The White House went silent after Warsh’s remarks. Sources say Trump was “furious” but also boxed in — firing two Fed chairs in a single term would spook markets even more. For now, Warsh stays. But the tension is palpable.

What This Means for Your Wallet

The immediate impact is higher borrowing costs. Mortgage rates, already above 7%, could hit 8%. Credit card APRs are climbing. Auto loans are getting pricier. If you’re carrying a balance, you’re about to feel the squeeze.

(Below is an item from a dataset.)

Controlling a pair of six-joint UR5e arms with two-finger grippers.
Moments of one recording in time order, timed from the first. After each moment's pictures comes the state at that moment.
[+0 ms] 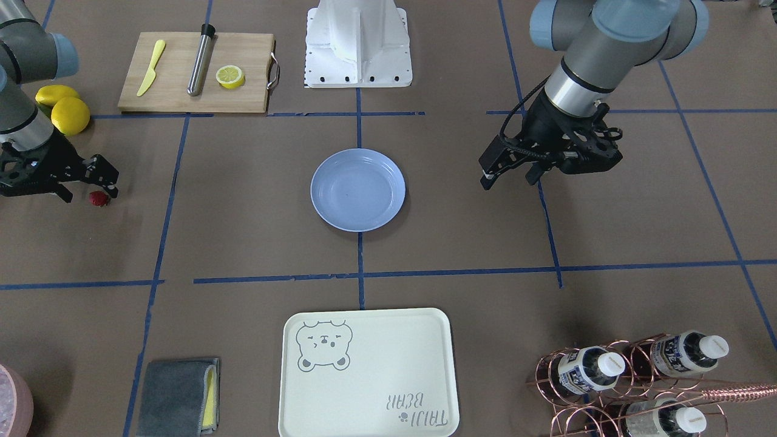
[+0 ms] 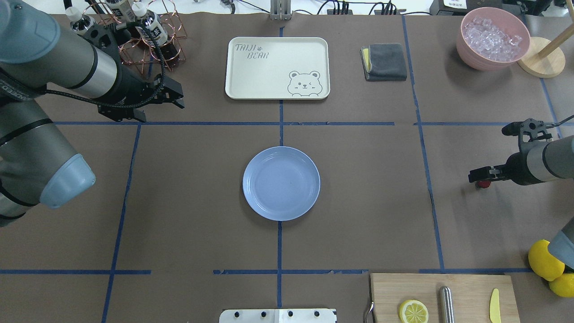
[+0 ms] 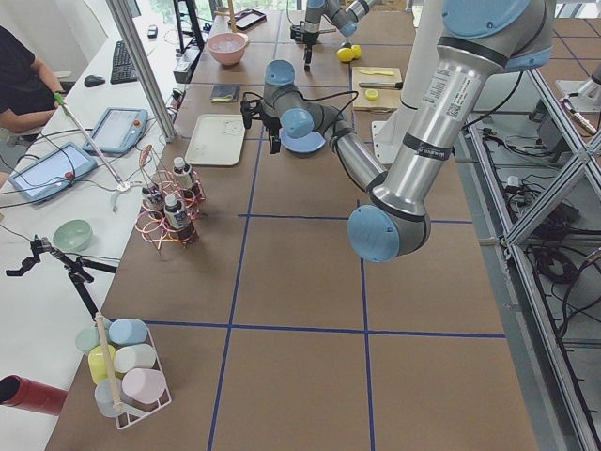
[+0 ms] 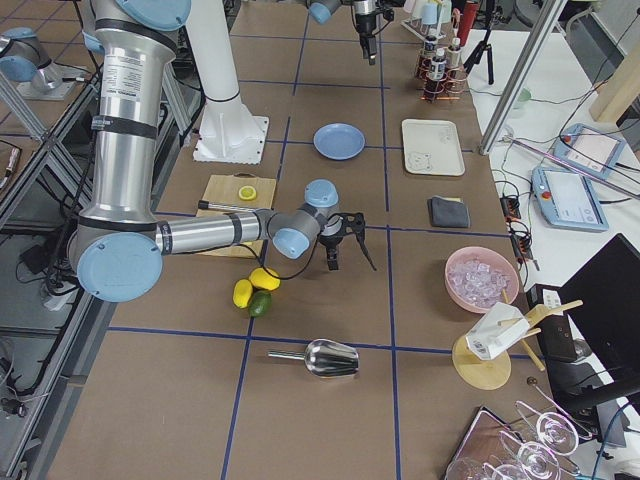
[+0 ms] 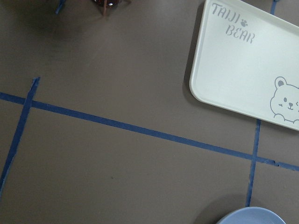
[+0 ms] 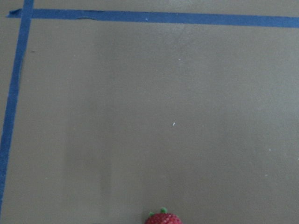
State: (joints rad) left arm -0.85 -1.99 -1.90 -1.78 -2.09 -1.33; right arm 0.82 -1.70 1.73 -0.87 2.01 0.93
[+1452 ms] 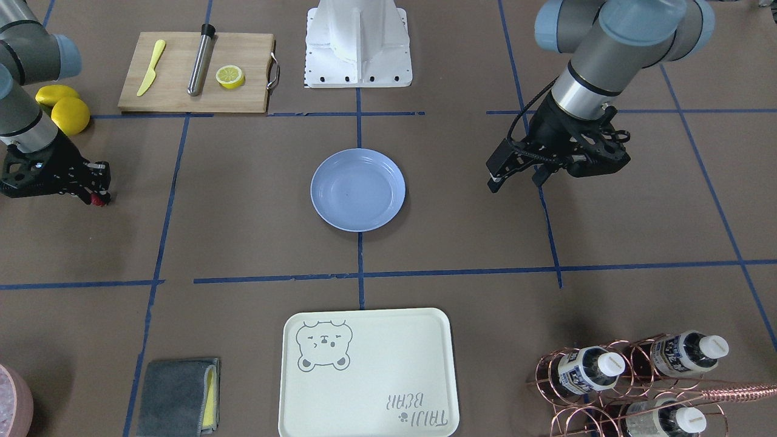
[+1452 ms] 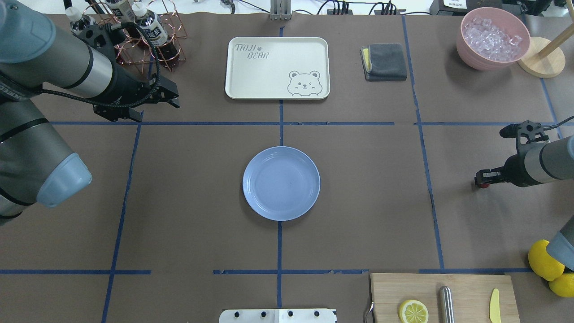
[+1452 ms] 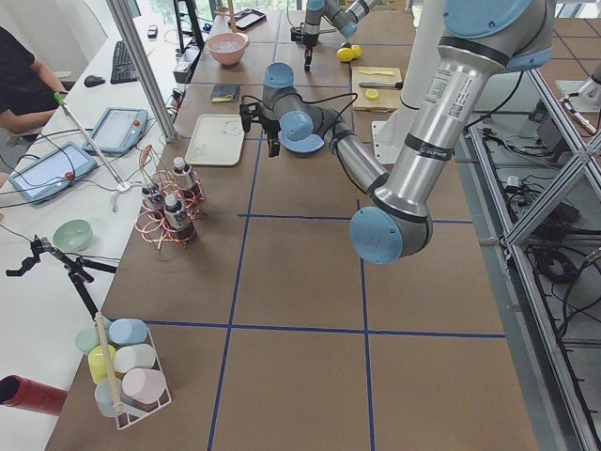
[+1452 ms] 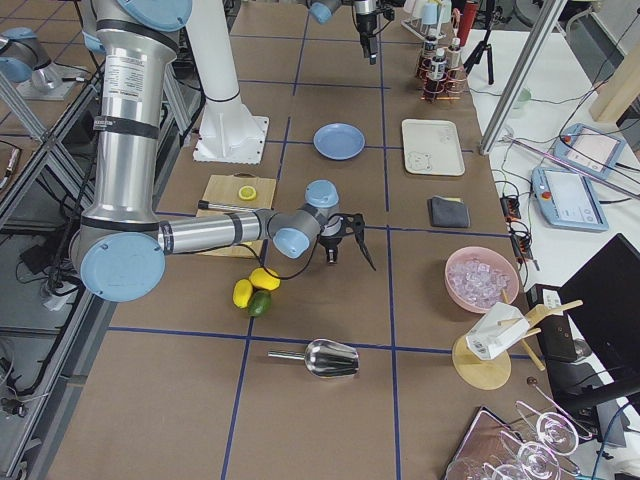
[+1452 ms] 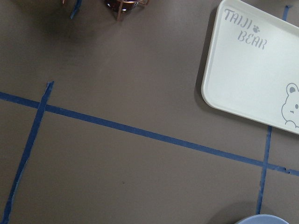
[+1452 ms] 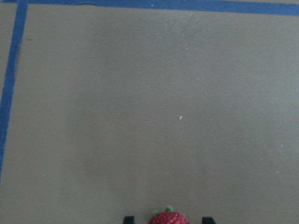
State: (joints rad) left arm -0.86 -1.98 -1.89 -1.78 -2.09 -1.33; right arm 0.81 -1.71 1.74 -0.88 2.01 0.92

But there’s a silver lining: savings accounts. The average high-yield savings account is now paying 4.5%. That’s real money if you have cash sitting idle. Warsh’s hawkishness means those rates are likely to stay elevated through 2026.

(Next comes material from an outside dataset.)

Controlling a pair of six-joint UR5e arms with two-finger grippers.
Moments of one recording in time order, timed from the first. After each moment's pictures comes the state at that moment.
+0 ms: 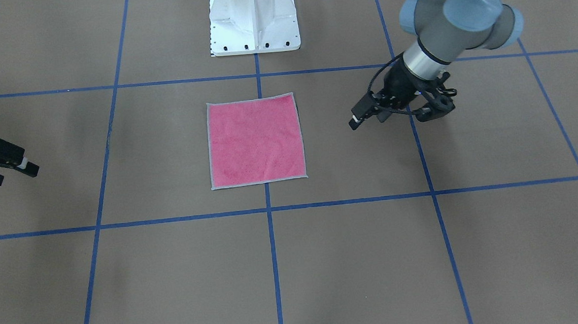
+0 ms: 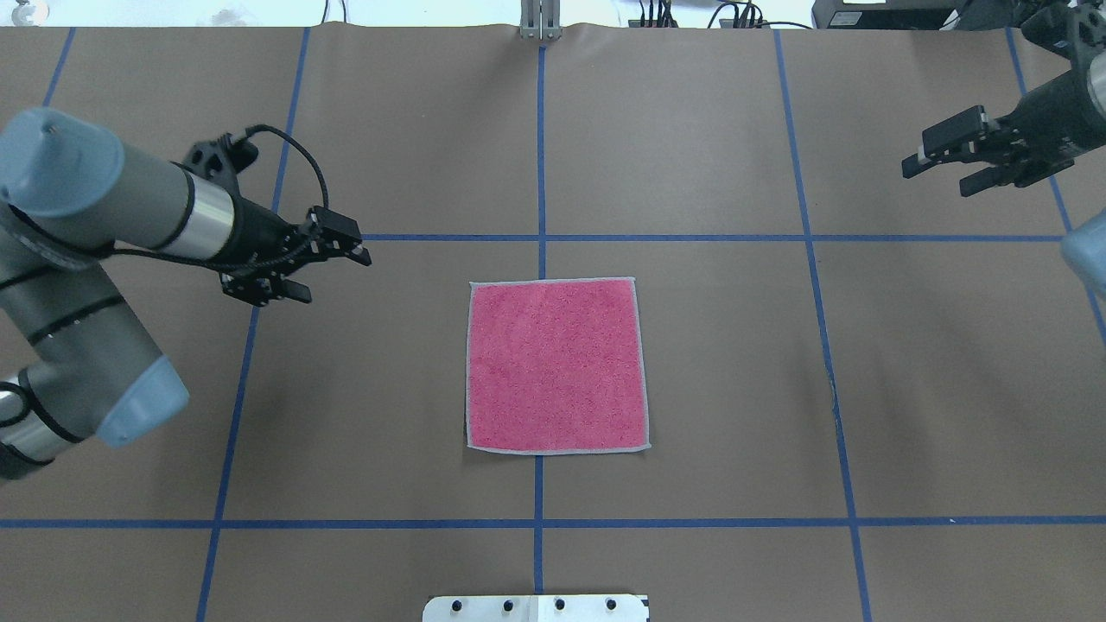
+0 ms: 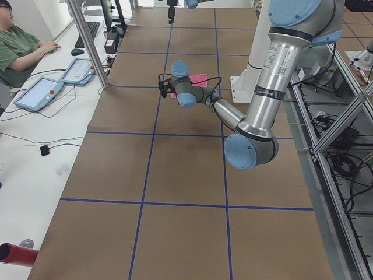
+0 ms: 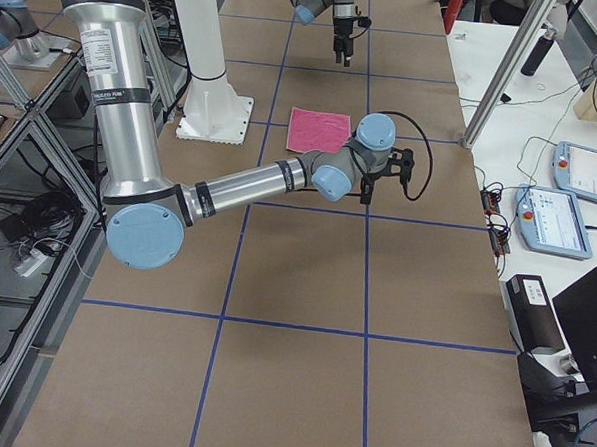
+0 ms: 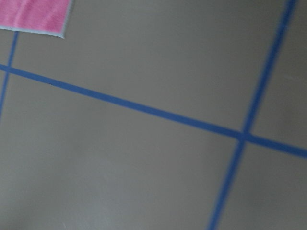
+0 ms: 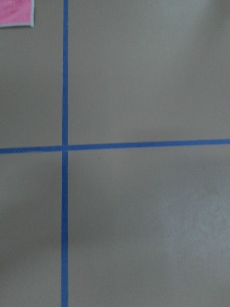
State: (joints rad) left arm -0.69 -1.89 -1.78 -2.22 -2.09 -1.72; right arm 1.15 -1.39 1.71 -1.02 2.50 0.99
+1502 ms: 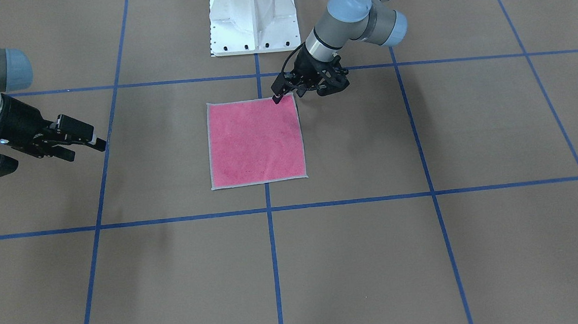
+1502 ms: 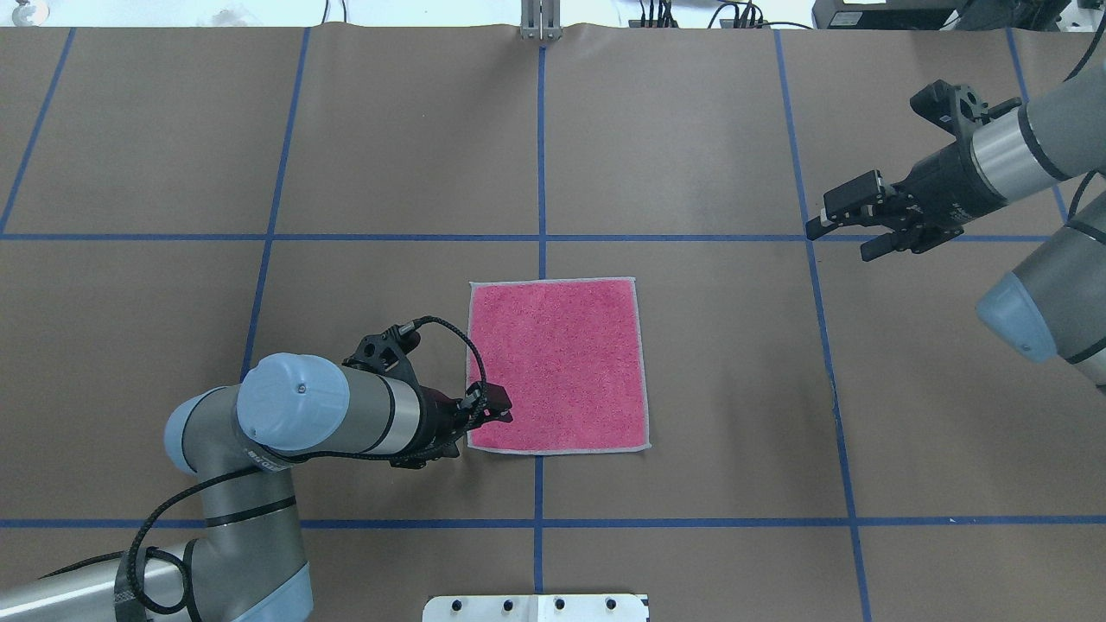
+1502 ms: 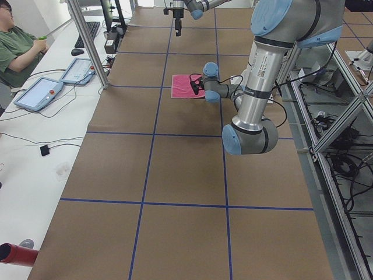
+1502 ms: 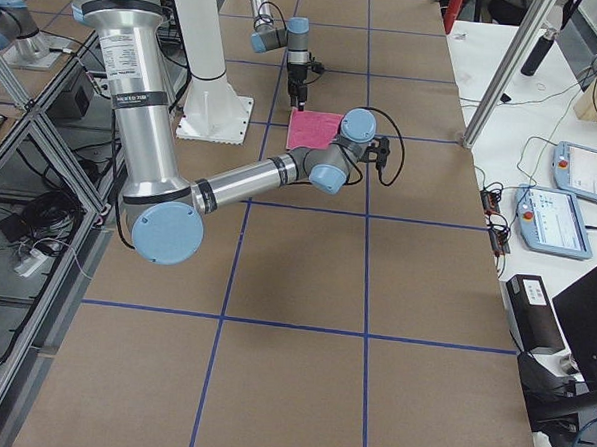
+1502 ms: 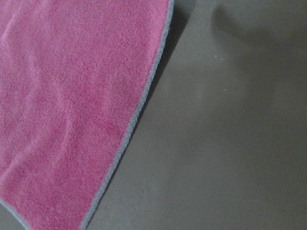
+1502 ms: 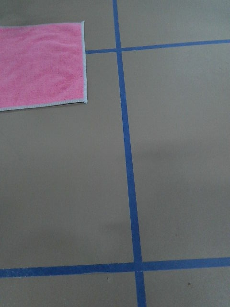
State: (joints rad) left arm -0.33 -2.00 -1.69 -2.25 -1.81 -1.91; right arm 1.01 -1.37 1.71 -0.90 2.49 1.18
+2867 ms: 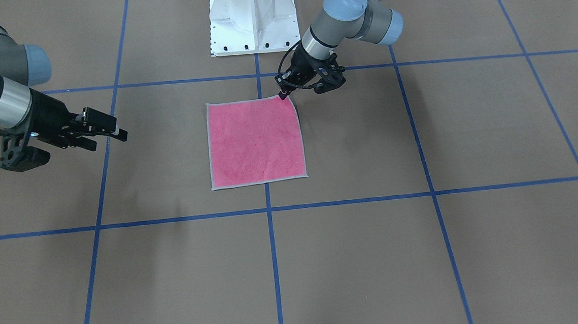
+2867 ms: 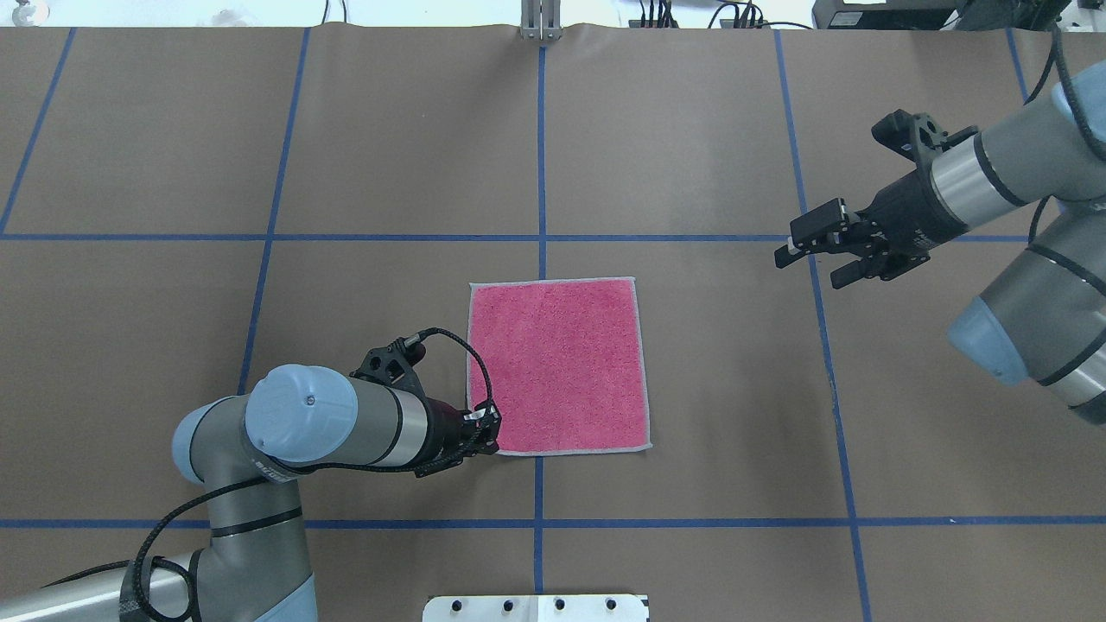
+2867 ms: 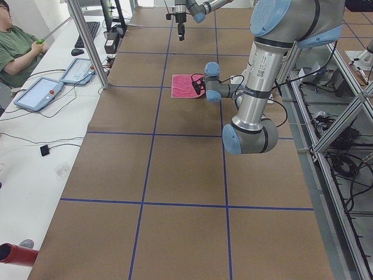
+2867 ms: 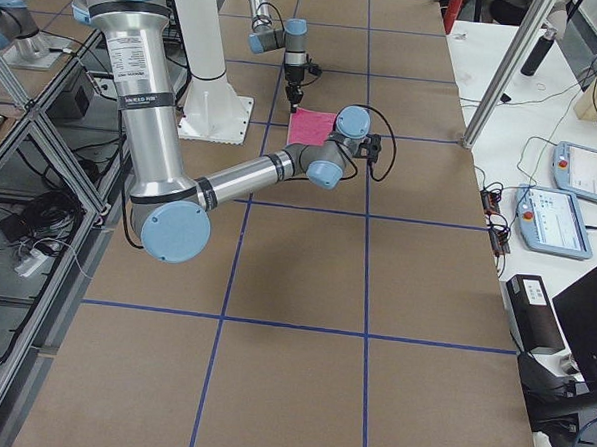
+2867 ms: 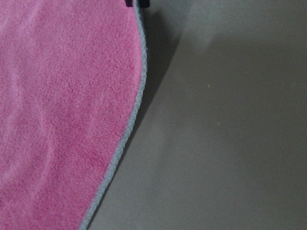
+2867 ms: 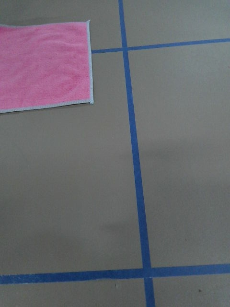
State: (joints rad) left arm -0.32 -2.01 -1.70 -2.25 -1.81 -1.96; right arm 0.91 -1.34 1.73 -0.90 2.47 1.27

Investors, however, are in for a rough ride. The S&P 500 has already corrected 8% from its highs. Growth stocks are getting hammered. The “Trump bump” that followed the election has fully evaporated. The question now: how low will we go?

The Inflation Ghost That Won’t Die

Warsh’s big fear is that inflation is reaccelerating. The latest CPI print showed core prices rising 3.1% year-over-year — still a full point above the Fed’s target. Services inflation, driven by sticky wage growth, is running at 4.2%. And the labor market remains absurdly tight: unemployment sits at 3.5%, with 1.6 job openings for every unemployed worker.

“We’re not in 2019 anymore,” Warsh said, echoing a line from his academic writings. “The economy is on a different trajectory. We need to recalibrate.” He hinted at a potential “preemptive tightening” — raising rates to get ahead of inflation expectations. If that happens, we’re talking a 6% federal funds rate by year-end.

That’s grim for stocks. But it’s a lifeline for the dollar, which has already rallied 5% trade-weighted since Warsh’s nomination. A strong dollar crushes emerging markets and hits multinational earnings, but it also keeps import prices in check — another inflation dampener.

The Political Fight Ahead

Trump has a habit of getting what he wants. But the Federal Reserve is deliberately insulated from the White House. Warsh’s term runs through 2028. To remove him, Trump would need to prove “cause” — ineffectiveness, malfeasance, or neglect of duty. A policy disagreement doesn’t cut it.

Still, the president has tools. He could appoint two remaining Fed board vacancies with dovish loyalists, creating a voting bloc that could outmaneuver Warsh on rate decisions. But that takes time. And Senate confirmation isn’t guaranteed, especially with Democrats promising to block any “Trump puppet.”

“This is going to be the defining economic battle of Trump’s term,” said former Treasury official Mark Sobel. “Warsh has the upper hand for now, but politics has a way of breaking institutions.”

Buckle Up

Warsh’s first move was a shock to the system. He didn’t just say no to Trump — he drew a line in the sand. Markets are repricing risk. Borrowers are recalibrating. And your 401(k) is going to feel the heat.

The message from the new Fed chief is clear: he’s not there to make the president look good. He’s there to control inflation. Whether that makes him a hero or a villain depends on what you’re betting on. If you hold debt, you’re in for a rough ride. If you hold cash, you’re finally getting paid.

One thing is certain — the era of cheap money is dead. And Kevin Warsh just nailed the coffin shut.